Verbatim repeat, images excluded. Give each entry again as written.

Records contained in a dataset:
*** Block opens ***
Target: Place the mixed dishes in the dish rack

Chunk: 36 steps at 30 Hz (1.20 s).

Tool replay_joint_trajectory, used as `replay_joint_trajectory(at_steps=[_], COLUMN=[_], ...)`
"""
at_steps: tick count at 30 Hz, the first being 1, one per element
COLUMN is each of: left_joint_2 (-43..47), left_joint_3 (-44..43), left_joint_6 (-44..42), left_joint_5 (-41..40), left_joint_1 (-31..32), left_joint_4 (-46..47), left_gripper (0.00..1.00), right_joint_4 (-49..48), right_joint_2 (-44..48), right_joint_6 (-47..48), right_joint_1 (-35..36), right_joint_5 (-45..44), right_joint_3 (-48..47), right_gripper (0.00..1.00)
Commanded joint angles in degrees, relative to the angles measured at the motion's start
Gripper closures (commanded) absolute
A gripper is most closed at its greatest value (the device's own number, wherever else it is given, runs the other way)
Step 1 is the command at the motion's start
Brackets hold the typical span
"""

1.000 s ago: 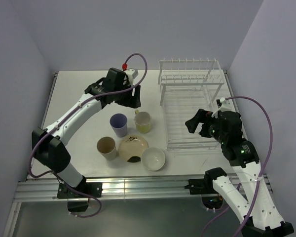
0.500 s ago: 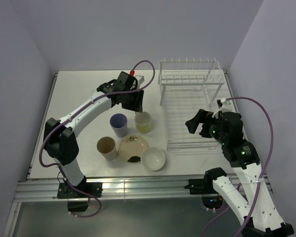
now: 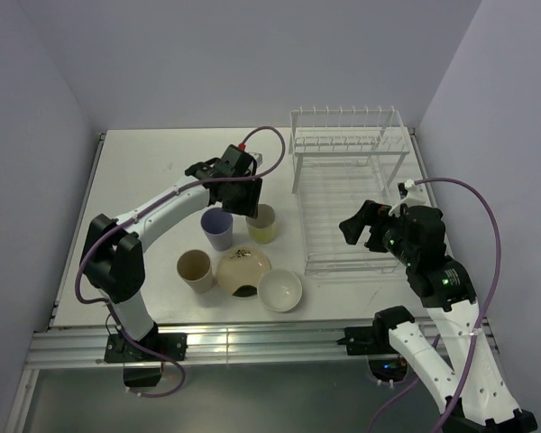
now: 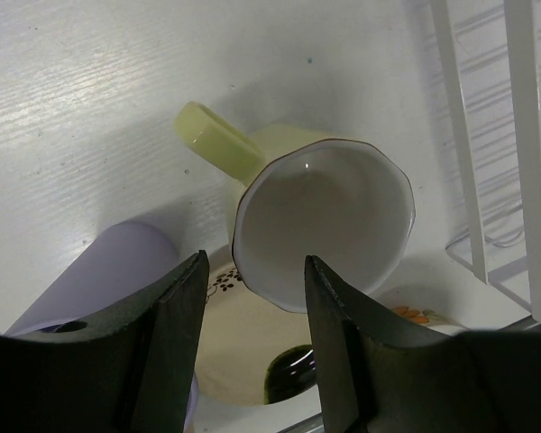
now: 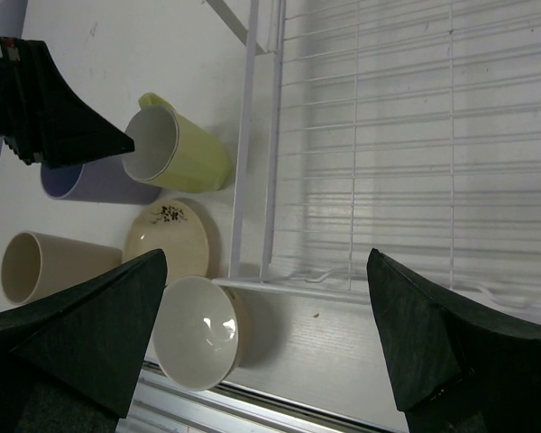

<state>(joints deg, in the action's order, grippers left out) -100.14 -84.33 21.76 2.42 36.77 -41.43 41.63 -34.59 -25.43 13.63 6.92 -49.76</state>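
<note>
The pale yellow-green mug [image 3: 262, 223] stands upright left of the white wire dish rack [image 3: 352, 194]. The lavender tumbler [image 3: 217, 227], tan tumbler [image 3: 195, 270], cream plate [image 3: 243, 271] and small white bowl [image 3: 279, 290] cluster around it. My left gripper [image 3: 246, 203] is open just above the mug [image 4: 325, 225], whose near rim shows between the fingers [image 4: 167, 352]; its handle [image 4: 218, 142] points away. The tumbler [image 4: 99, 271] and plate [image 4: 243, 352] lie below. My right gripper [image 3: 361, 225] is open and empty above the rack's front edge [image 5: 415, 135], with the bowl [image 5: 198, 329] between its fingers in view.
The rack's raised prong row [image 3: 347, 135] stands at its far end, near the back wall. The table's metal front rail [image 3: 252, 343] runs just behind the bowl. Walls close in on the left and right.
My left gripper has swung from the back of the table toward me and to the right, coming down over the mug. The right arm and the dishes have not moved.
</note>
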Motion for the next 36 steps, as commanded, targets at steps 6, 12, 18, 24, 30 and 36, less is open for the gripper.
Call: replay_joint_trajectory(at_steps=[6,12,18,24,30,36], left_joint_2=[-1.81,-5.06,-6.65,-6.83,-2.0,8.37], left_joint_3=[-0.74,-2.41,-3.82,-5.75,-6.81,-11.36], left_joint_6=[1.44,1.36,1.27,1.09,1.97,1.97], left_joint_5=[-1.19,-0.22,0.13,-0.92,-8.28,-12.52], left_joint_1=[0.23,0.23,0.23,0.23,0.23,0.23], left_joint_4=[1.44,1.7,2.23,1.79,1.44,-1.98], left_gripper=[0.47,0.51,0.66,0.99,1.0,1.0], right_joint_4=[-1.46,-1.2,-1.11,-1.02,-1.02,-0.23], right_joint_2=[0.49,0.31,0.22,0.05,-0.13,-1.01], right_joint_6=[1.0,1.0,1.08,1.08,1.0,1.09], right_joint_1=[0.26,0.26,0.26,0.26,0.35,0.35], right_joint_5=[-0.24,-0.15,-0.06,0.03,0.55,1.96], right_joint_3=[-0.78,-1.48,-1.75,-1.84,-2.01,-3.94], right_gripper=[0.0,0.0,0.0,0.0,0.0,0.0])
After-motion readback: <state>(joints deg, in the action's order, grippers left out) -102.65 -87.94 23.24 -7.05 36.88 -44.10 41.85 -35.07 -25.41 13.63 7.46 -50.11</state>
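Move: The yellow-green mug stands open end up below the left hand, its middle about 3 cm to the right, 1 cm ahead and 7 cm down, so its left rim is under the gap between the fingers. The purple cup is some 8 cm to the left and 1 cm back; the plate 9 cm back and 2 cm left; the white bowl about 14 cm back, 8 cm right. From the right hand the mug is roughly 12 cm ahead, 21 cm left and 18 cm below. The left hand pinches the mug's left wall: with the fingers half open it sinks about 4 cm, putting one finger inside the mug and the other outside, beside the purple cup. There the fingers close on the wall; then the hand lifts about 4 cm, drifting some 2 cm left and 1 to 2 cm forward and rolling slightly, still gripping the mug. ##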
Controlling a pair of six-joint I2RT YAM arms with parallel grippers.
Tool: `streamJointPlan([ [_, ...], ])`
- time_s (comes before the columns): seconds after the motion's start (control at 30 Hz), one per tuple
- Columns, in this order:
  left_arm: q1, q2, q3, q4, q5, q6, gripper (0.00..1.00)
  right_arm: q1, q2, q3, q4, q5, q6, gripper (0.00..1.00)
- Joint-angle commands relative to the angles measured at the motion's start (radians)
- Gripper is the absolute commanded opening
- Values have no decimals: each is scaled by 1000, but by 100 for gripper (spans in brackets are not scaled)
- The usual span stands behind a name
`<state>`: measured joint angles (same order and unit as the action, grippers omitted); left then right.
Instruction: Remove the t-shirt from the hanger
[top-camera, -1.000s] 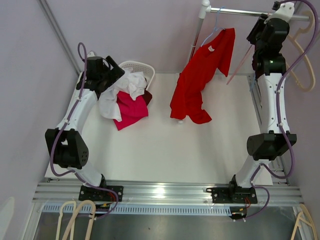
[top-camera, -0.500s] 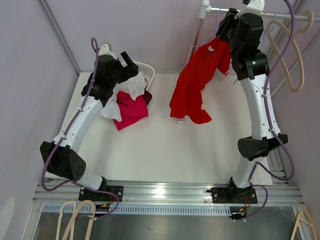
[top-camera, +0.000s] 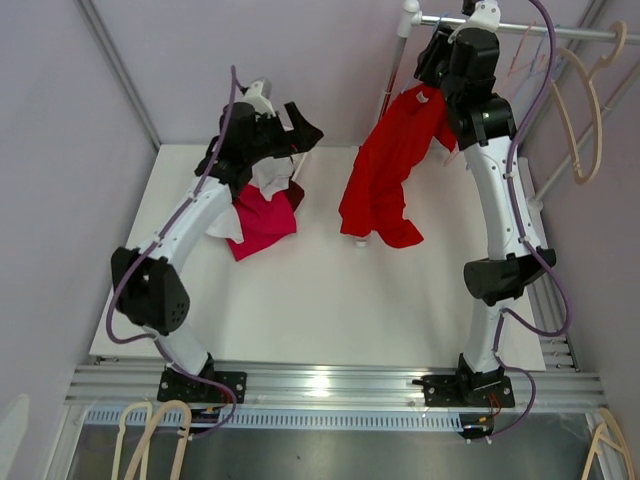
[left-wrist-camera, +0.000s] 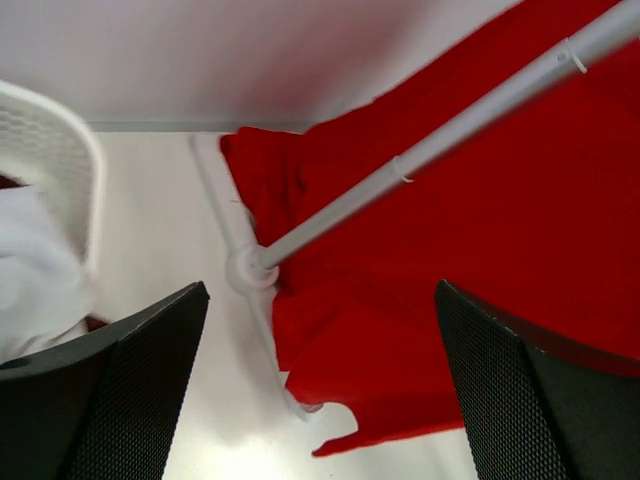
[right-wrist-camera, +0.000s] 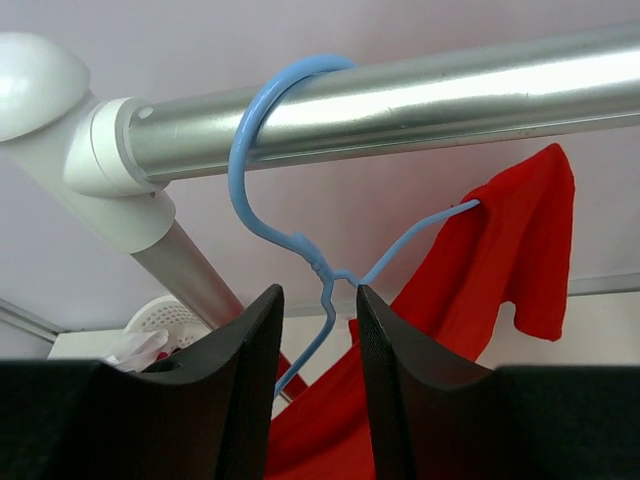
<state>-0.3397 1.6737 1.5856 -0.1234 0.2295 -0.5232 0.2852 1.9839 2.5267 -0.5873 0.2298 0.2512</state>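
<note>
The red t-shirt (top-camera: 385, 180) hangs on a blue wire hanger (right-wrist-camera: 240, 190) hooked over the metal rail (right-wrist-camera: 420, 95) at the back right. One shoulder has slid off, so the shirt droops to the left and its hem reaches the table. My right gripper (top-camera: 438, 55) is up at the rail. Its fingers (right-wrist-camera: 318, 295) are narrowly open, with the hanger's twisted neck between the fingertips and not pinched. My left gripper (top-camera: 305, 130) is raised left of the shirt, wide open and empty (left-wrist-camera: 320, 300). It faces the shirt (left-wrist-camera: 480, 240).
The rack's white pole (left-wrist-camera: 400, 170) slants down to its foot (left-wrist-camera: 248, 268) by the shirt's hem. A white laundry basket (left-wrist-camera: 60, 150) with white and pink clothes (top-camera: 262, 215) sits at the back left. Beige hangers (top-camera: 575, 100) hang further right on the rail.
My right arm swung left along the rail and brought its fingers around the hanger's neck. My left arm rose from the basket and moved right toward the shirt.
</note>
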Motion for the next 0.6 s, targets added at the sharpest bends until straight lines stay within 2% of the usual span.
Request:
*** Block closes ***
== RESPONSE FOR THIS EXERCISE ==
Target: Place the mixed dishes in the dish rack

Chunk: 36 steps at 30 Hz (1.20 s).

Tool replay_joint_trajectory, used as `replay_joint_trajectory(at_steps=[_], COLUMN=[_], ...)`
"""
at_steps: tick count at 30 Hz, the first being 1, one per element
COLUMN is each of: left_joint_2 (-43..47), left_joint_3 (-44..43), left_joint_6 (-44..42), left_joint_5 (-41..40), left_joint_1 (-31..32), left_joint_4 (-46..47), left_gripper (0.00..1.00), right_joint_4 (-49..48), right_joint_2 (-44..48), right_joint_6 (-47..48), right_joint_1 (-35..36), right_joint_5 (-45..44), right_joint_3 (-48..47), right_gripper (0.00..1.00)
Commanded joint angles in degrees, relative to the angles measured at the motion's start
Gripper closures (commanded) absolute
A gripper is most closed at its greatest value (the device's own number, wherever else it is given, runs the other way)
Step 1 is the command at the motion's start
Brackets hold the typical span
"""

1.000 s ago: 
0.500 s ago: 
now: 
now: 
now: 

<state>(joints deg, in the action's order, grippers left out) -100.14 -84.33 21.76 2.42 36.77 -41.43 41.63 -34.59 -25.43 13.63 6.92 -49.76</state>
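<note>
The pale yellow-green mug [image 3: 262, 223] stands upright left of the white wire dish rack [image 3: 352, 194]. The lavender tumbler [image 3: 217, 227], tan tumbler [image 3: 195, 270], cream plate [image 3: 243, 271] and small white bowl [image 3: 279, 290] cluster around it. My left gripper [image 3: 246, 203] is open just above the mug [image 4: 325, 225], whose near rim shows between the fingers [image 4: 167, 352]; its handle [image 4: 218, 142] points away. The tumbler [image 4: 99, 271] and plate [image 4: 243, 352] lie below. My right gripper [image 3: 361, 225] is open and empty above the rack's front edge [image 5: 415, 135], with the bowl [image 5: 198, 329] between its fingers in view.
The rack's raised prong row [image 3: 347, 135] stands at its far end, near the back wall. The table's metal front rail [image 3: 252, 343] runs just behind the bowl. Walls close in on the left and right.
My left gripper has swung from the back of the table toward me and to the right, coming down over the mug. The right arm and the dishes have not moved.
</note>
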Motion for the next 36 steps, as commanded, targets at steps 6, 12, 18, 24, 30 and 36, less is open for the gripper.
Call: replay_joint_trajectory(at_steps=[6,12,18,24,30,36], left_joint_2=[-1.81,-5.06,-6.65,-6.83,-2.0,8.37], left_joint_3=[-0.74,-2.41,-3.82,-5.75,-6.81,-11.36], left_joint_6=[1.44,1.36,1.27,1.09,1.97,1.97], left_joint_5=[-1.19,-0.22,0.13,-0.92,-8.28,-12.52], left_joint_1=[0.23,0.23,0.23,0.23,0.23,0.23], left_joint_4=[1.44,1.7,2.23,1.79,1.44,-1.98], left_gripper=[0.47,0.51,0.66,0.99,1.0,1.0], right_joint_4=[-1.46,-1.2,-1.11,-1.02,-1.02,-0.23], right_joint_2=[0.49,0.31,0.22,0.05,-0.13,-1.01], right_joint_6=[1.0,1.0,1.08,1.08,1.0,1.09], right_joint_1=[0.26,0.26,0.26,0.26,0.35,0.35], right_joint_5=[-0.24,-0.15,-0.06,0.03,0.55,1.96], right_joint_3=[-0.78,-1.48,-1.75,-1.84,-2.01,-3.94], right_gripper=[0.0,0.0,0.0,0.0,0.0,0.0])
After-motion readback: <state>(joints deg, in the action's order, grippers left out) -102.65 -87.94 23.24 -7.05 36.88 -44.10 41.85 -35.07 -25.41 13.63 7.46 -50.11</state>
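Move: The yellow-green mug stands open end up below the left hand, its middle about 3 cm to the right, 1 cm ahead and 7 cm down, so its left rim is under the gap between the fingers. The purple cup is some 8 cm to the left and 1 cm back; the plate 9 cm back and 2 cm left; the white bowl about 14 cm back, 8 cm right. From the right hand the mug is roughly 12 cm ahead, 21 cm left and 18 cm below. The left hand pinches the mug's left wall: with the fingers half open it sinks about 4 cm, putting one finger inside the mug and the other outside, beside the purple cup. There the fingers close on the wall; then the hand lifts about 4 cm, drifting some 2 cm left and 1 to 2 cm forward and rolling slightly, still gripping the mug. ##
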Controlling a pair of six-joint I2RT YAM arms with parallel grippers.
Tool: `streamJointPlan([ [_, ...], ])`
- time_s (comes before the columns): seconds after the motion's start (control at 30 Hz), one per tuple
- Columns, in this order:
  left_arm: q1, q2, q3, q4, q5, q6, gripper (0.00..1.00)
  right_arm: q1, q2, q3, q4, q5, q6, gripper (0.00..1.00)
- Joint-angle commands relative to the angles measured at the motion's start (radians)
- Gripper is the absolute commanded opening
- Values have no decimals: each is scaled by 1000, but by 100 for gripper (spans in brackets are not scaled)
- The usual span stands behind a name
`<state>`: measured joint angles (same order and unit as the action, grippers omitted); left then right.
Instruction: Remove the t-shirt from the hanger
[top-camera, -1.000s] 
[top-camera, -0.500s] 
[top-camera, +0.000s] 
[left-wrist-camera, +0.000s] 
[right-wrist-camera, +0.000s] 
<state>-0.3397 1.6737 1.5856 -0.1234 0.2295 -0.5232 0.2852 1.9839 2.5267 -0.5873 0.2298 0.2512</state>
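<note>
The red t-shirt (top-camera: 385, 180) hangs on a blue wire hanger (right-wrist-camera: 240, 190) hooked over the metal rail (right-wrist-camera: 420, 95) at the back right. One shoulder has slid off, so the shirt droops to the left and its hem reaches the table. My right gripper (top-camera: 438, 55) is up at the rail. Its fingers (right-wrist-camera: 318, 295) are narrowly open, with the hanger's twisted neck between the fingertips and not pinched. My left gripper (top-camera: 305, 130) is raised left of the shirt, wide open and empty (left-wrist-camera: 320, 300). It faces the shirt (left-wrist-camera: 480, 240).
The rack's white pole (left-wrist-camera: 400, 170) slants down to its foot (left-wrist-camera: 248, 268) by the shirt's hem. A white laundry basket (left-wrist-camera: 60, 150) with white and pink clothes (top-camera: 262, 215) sits at the back left. Beige hangers (top-camera: 575, 100) hang further right on the rail.
My right arm swung left along the rail and brought its fingers around the hanger's neck. My left arm rose from the basket and moved right toward the shirt.
</note>
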Motion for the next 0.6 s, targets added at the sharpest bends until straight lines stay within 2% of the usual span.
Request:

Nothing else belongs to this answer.